Now, I had the chance to live with her again, this time that I have found my own pace and direction in life. Although the situation somehow limited my freedom to go as I please, being all grown up with my own child in tow, I decided to be with her. I know she needed me and even if she doesn’t show it, she needed my guidance. She is making a conscious effort to correct and make up for all her past mistakes and hurt caused in our family. She needed me to see how hard she is trying, and I am happy to be with her through the process.

Sometimes, my mother drives me crazy with her boisterous chatter and somehow out of this world assumptions about people and about life. It’s pretty much living with a tactless kid who is so stubborn to even listen to you. But at the end of the day, I am happy to make her feel that she is making progress, growing up while growing older, as I am happy to also learn valuable and sometimes crazy insights from her, which I will treasure for all my life. 

Sunday, June 3, 2012

Happy 7th Birthday Day Son!


Every year, on your birthday,
I think about how glad I am
that you were born,
how thankful I am to have you in my life.


Every year is another year
filled with the special joys you bring
just by being yourself.

Every year, when you open your birthday gifts,
realize what a gift you are
to everyone who knows you,
especially me.

Happy Birthday!

Thursday, May 31, 2012

"Papa I have to go now, I'm busy..."

My son's 7th birthday is coming up and we were deciding on the guest list. Then just for pure amusement, I told my son, "what do you think about inviting your father and your other sister to the party?" Then a looong silence followed. He never answered my question, he was just silent and his serious "mafia lord" face was on, and so I dropped the subject and moved on recalling the names of his classmates.

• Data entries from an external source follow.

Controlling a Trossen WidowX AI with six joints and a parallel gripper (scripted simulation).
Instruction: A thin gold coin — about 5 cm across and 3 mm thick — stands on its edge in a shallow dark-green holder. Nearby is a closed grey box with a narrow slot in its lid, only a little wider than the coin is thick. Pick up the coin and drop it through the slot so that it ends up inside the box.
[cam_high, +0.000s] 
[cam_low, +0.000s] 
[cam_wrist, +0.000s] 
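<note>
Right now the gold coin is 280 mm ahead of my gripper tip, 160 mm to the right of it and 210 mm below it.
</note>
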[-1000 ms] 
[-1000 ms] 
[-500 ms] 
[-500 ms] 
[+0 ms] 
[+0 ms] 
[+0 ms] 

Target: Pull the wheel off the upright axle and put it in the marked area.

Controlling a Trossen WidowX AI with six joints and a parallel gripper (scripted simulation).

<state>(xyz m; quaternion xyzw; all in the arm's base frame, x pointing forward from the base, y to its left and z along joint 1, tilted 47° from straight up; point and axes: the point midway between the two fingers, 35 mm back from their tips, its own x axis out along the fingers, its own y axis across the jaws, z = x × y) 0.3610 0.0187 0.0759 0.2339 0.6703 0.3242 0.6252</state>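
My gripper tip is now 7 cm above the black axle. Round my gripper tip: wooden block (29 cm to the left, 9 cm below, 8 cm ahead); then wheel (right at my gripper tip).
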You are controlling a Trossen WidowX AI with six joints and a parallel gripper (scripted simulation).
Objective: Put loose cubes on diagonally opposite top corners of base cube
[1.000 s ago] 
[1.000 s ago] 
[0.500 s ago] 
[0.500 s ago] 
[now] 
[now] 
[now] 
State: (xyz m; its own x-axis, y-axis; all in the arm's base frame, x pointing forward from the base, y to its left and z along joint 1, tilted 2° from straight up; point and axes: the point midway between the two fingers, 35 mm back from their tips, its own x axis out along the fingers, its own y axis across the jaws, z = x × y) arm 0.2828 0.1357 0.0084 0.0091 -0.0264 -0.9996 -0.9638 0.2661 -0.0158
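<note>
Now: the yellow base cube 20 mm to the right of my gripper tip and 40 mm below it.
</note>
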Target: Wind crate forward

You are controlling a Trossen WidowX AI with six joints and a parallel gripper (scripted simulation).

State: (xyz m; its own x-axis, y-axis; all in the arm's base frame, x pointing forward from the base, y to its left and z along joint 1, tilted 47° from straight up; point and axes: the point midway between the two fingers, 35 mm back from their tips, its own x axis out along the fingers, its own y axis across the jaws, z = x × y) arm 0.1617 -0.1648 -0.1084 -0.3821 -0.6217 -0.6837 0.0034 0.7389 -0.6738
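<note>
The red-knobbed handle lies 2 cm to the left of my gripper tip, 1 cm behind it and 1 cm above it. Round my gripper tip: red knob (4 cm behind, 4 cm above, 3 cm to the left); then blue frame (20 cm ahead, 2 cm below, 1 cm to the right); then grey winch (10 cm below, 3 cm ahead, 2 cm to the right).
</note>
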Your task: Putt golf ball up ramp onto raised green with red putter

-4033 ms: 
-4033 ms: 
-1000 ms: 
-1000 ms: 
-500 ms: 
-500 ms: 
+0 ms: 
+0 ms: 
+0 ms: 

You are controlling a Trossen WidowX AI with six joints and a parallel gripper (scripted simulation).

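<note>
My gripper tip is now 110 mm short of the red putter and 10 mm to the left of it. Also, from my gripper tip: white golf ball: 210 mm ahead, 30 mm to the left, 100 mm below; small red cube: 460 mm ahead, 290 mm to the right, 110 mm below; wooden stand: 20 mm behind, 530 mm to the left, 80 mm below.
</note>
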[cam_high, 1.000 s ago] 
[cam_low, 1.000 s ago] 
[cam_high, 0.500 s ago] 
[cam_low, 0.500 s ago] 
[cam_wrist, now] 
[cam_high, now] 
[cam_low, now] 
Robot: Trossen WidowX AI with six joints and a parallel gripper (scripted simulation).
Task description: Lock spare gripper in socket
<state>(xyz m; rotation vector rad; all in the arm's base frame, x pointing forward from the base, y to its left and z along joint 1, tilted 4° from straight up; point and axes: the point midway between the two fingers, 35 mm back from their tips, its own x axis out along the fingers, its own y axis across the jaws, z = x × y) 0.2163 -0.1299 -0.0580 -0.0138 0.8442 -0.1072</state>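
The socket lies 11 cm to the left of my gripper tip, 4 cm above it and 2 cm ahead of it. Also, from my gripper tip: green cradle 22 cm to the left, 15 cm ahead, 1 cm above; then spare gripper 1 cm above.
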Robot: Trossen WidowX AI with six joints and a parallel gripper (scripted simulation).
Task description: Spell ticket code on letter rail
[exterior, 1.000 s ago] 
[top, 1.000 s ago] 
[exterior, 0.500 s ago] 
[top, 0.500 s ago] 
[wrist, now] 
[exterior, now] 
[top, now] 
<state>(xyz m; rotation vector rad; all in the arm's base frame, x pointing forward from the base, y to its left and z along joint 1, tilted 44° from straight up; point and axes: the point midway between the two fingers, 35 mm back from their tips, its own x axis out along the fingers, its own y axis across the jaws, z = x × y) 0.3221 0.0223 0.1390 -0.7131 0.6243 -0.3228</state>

This is what I feared the most, my son feeling so distant from his father. Since he is older now and even more aware of our family situation, I cannot do anymore damage control regarding his relationship with his father. He now can think on his own.

I remember the days when he would hound me every Monday when I arrive from school, getting my cellphone, putting it on the table and waiting for his father's promised weekly call. I used to remember his long and laud laugh whenever he realizes his father called him. I remember the squeal of delight whenever he hears his big voice. Even when he jumbles words because he speaks so fast, seems like he wanted to tell his father many things, realizing that their talk-time is limited. It was a sight that used to pinch my heart - because I felt how my son yearns for more. That this limited time they have together - I can never give him any substitute for it. And now I really want to give his father, excuse my words, a serious ass-kicking for being such an ASS.

So the calls become less and less. My heart hurts whenever my son quit waiting and playing beside the phone and tell me he's ready to sleep now. For weeks that his father forget or "was too busy" to call him, this was the sight. Then he finally asked me, "bakit di na tumatawag sa akin si Papa? (why is Papa not calling me anymore?)" I just answer him, "... maybe he is too busy at work because he works in this big office and that he is too important so he has many things to do. Or, he maybe taking care of your sister, maybe she is not feeling well so he needs to attend to her." My excuse was always the same.

Then eventually, he quitted asking. And so my son lost interest. I started noticing how he is almost forced to just put the phone against his ear in the few times that his father remembers to call him. He even begs me off, telling his Papa, "busy ako, nagpeplay ako eh. (I have to go. I'm busy playing.)" and then he hands me the phone and run away, so I just opted updating hi father about all of his antics.

My heart hurts that my son has to go through this drama, but I know that he can pull through. Every time I embrace him, I hope deep in my heart that I will be enough for him. That the people I surround him, their love and unwarranted attention, will make him feel that he is not missing anything from his life. I guess I'll just try my best to remind him all of the people who love him dearly, people who have been around when he was feeling low, people who embraced him with love, and people who make him glow with appreciation for everything that he did right.